Kate Saenko – Learning from Small and Biased Datasets
Abstract: Deep Learning has made exciting progress on many computer vision problems such as object recognition in images and video. However, it has relied on large datasets that can be expensive and time-consuming to collect and label. Datasets can also suffer from “dataset bias,” which happens when the training data is not representative of the future deployment domain. Dataset bias is a major problem in computer vision — even the most powerful deep neural networks fail to generalize to out-of-sample data. A classic example of this is when a network trained to classify handwritten digits fails to recognize typed digits, but this problem happens in many situations, such as new geographic locations, changing demographics, and simulation-to-real learning. Can we solve dataset bias and learn with only a limited amount of supervision? Indeed, we can, under certain assumptions. I will describe some recent work based on domain adaptation of deep learning models and point out several assumptions they make and situations they fail to handle. I will also describe recent efforts to improve adaptation by using unlabeled data to learn better features, with ideas from self-supervised learning.
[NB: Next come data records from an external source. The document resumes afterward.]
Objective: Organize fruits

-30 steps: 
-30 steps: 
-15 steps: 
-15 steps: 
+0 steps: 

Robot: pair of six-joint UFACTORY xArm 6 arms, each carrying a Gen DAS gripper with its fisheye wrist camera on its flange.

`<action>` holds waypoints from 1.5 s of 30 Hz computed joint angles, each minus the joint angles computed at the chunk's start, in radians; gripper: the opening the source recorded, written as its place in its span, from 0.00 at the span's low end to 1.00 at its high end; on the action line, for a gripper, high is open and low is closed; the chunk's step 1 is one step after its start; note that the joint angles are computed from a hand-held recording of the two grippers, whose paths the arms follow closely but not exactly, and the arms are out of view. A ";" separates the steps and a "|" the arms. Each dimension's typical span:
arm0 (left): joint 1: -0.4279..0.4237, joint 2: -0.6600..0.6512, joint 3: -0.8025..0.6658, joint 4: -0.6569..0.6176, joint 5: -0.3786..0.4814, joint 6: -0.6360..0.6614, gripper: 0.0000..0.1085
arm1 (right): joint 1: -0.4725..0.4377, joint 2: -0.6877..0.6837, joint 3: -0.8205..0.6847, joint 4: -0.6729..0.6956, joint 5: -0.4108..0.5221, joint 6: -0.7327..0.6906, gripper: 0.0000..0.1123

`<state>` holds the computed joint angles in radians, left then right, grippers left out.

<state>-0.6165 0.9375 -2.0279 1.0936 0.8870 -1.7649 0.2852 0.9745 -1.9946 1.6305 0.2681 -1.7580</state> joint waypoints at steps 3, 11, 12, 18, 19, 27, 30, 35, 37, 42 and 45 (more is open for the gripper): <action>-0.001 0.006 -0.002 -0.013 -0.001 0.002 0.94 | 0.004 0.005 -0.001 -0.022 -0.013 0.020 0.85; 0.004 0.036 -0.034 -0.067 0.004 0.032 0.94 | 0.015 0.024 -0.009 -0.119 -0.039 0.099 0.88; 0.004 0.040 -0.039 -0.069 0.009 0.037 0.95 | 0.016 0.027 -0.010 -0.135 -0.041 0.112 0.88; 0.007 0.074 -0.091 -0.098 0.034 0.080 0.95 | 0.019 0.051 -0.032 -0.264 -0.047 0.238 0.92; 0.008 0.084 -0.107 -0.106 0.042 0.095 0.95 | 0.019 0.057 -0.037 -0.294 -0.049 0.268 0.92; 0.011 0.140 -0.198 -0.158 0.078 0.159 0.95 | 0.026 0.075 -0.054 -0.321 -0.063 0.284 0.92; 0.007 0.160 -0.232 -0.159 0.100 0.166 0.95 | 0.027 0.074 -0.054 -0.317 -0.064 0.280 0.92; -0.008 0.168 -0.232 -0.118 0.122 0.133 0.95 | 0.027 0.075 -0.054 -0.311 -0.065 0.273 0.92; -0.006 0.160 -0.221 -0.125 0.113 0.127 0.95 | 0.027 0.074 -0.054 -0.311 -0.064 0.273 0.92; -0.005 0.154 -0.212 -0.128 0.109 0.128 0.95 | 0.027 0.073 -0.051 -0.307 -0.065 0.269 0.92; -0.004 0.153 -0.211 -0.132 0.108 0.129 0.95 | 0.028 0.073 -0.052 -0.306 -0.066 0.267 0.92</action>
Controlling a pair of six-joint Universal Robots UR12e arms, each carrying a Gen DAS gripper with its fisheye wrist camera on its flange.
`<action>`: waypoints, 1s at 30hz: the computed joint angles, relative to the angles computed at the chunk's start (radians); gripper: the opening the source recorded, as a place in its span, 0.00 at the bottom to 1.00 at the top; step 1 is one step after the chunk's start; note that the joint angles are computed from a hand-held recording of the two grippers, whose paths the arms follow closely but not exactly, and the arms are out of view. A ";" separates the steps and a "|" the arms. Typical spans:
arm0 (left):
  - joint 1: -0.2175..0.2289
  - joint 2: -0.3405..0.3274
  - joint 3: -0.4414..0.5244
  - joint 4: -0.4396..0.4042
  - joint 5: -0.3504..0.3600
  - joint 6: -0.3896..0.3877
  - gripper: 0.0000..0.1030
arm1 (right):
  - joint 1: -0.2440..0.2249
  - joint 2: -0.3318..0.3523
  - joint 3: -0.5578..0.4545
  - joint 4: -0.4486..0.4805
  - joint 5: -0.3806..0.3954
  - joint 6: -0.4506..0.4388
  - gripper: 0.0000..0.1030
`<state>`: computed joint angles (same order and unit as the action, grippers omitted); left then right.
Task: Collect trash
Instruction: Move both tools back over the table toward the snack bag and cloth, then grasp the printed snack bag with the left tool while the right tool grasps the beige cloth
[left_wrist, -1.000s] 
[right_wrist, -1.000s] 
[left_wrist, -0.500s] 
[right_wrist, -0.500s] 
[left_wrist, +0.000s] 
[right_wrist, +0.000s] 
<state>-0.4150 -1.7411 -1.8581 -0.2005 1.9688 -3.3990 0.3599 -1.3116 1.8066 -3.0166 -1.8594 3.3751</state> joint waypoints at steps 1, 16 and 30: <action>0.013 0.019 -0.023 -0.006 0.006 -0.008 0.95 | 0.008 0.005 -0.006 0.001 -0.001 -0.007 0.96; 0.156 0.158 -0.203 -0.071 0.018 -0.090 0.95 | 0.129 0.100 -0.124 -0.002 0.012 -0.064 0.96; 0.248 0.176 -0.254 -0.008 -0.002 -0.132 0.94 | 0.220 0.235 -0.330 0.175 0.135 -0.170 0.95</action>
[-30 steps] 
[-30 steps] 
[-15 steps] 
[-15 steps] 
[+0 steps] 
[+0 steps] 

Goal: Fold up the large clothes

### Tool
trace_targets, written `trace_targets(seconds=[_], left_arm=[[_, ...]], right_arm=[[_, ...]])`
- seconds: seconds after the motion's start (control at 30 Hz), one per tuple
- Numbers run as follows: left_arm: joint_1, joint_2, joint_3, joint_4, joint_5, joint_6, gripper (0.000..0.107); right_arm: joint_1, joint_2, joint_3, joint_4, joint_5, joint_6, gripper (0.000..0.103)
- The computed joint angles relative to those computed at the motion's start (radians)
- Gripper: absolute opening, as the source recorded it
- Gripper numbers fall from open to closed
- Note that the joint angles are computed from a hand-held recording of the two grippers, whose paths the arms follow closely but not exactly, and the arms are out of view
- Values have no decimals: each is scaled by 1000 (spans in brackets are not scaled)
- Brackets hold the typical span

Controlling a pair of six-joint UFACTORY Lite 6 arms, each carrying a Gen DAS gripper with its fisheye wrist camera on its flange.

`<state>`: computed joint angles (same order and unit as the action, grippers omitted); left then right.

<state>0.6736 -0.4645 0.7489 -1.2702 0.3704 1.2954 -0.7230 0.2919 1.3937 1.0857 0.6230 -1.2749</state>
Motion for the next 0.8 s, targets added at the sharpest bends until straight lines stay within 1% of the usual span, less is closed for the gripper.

Bio: Kate is an Associate Professor of Computer Science at Boston University and a consulting professor for the MIT-IBM Watson AI Lab. She leads the Computer Vision and Learning Group at BU, is the founder and co-director of the Artificial Intelligence Research (AIR) initiative, and member of the Image and Video Computing research group. Kate received a PhD from MIT and did her postdoctoral training at UC Berkeley and Harvard. Her research interests are in the broad area of Artificial Intelligence with a focus on dataset bias, adaptive machine learning, learning for image and language understanding, and deep learning.